Records from a collection:
-.-.-
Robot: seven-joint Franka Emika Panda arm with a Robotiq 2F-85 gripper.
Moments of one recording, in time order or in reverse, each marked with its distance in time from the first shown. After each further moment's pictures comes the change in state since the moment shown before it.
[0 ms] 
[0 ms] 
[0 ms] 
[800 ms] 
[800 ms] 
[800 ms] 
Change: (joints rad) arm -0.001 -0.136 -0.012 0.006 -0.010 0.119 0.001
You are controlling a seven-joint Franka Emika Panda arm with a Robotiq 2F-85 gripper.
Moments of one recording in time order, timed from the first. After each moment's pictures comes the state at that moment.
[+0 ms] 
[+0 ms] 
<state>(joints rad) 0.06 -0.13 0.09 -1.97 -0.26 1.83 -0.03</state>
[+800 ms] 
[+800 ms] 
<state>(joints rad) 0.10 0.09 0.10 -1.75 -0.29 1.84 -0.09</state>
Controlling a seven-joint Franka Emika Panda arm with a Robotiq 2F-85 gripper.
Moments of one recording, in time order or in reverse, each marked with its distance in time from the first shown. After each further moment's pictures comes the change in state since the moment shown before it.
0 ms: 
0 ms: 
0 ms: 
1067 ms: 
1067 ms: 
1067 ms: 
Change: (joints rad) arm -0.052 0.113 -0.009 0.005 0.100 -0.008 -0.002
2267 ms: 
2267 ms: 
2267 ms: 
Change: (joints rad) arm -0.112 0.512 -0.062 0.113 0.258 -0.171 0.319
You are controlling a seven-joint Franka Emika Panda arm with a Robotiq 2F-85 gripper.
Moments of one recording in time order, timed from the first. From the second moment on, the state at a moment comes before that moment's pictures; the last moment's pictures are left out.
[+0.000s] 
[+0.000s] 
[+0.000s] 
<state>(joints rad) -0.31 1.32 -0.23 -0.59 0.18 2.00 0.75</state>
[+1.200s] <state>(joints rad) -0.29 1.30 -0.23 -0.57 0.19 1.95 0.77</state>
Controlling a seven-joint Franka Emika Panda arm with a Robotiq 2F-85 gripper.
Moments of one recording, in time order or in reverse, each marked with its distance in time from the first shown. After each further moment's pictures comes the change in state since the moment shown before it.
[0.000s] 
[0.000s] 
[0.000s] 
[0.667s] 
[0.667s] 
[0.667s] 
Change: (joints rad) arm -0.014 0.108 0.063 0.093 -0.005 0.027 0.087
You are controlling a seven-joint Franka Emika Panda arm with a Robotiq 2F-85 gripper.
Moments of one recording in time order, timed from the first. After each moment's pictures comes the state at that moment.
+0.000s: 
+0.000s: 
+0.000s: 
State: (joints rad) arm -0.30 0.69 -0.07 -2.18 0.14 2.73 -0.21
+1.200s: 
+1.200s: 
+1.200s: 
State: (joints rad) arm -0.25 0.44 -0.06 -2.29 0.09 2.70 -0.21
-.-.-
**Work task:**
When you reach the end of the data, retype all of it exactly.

**Result of the task:**
Robot: seven-joint Franka Emika Panda arm with a Robotiq 2F-85 gripper.
Moments of one recording, in time order or in reverse, each marked with its distance in time from the first shown. After each further moment's pictures comes the change in state since the moment shown before it.
[0 ms] 
[0 ms] 
[0 ms] 
[800 ms] 
[800 ms] 
[800 ms] 
Change: (joints rad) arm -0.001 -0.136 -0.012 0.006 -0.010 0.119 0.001
You are controlling a seven-joint Franka Emika Panda arm with a Robotiq 2F-85 gripper.
Moments of one recording in time order, timed from the first. After each moment's pictures comes the state at that moment.
[+0 ms] 
[+0 ms] 
<state>(joints rad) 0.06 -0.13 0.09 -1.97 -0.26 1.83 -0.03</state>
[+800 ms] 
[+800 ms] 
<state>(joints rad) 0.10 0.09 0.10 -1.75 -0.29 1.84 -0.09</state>
Controlling a seven-joint Franka Emika Panda arm with a Robotiq 2F-85 gripper.
Moments of one recording, in time order or in reverse, each marked with its distance in time from the first shown. After each further moment's pictures comes the change in state since the moment shown before it.
0 ms: 
0 ms: 
0 ms: 
1067 ms: 
1067 ms: 
1067 ms: 
Change: (joints rad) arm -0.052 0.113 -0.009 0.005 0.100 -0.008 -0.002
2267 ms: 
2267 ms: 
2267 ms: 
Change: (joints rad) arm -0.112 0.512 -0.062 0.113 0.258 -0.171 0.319
You are controlling a seven-joint Franka Emika Panda arm with a Robotiq 2F-85 gripper.
Moments of one recording in time order, timed from the first. From the second moment on, the state at a moment comes before that moment's pictures; the last moment's pictures are left out.
[+0.000s] 
[+0.000s] 
[+0.000s] 
<state>(joints rad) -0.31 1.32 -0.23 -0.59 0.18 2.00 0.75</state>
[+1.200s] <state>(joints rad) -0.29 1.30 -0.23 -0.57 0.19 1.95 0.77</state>
Controlling a seven-joint Franka Emika Panda arm with a Robotiq 2F-85 gripper.
Moments of one recording, in time order or in reverse, each marked with its distance in time from the first shown. After each further moment's pictures comes the change in state since the moment shown before it.
[0.000s] 
[0.000s] 
[0.000s] 
[0.667s] 
[0.667s] 
[0.667s] 
Change: (joints rad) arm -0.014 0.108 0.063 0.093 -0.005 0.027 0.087
You are controlling a seven-joint Franka Emika Panda arm with a Robotiq 2F-85 gripper.
Moments of one recording in time order, timed from the first. After each moment's pictures comes the state at that moment.
+0.000s: 
+0.000s: 
+0.000s: 
State: (joints rad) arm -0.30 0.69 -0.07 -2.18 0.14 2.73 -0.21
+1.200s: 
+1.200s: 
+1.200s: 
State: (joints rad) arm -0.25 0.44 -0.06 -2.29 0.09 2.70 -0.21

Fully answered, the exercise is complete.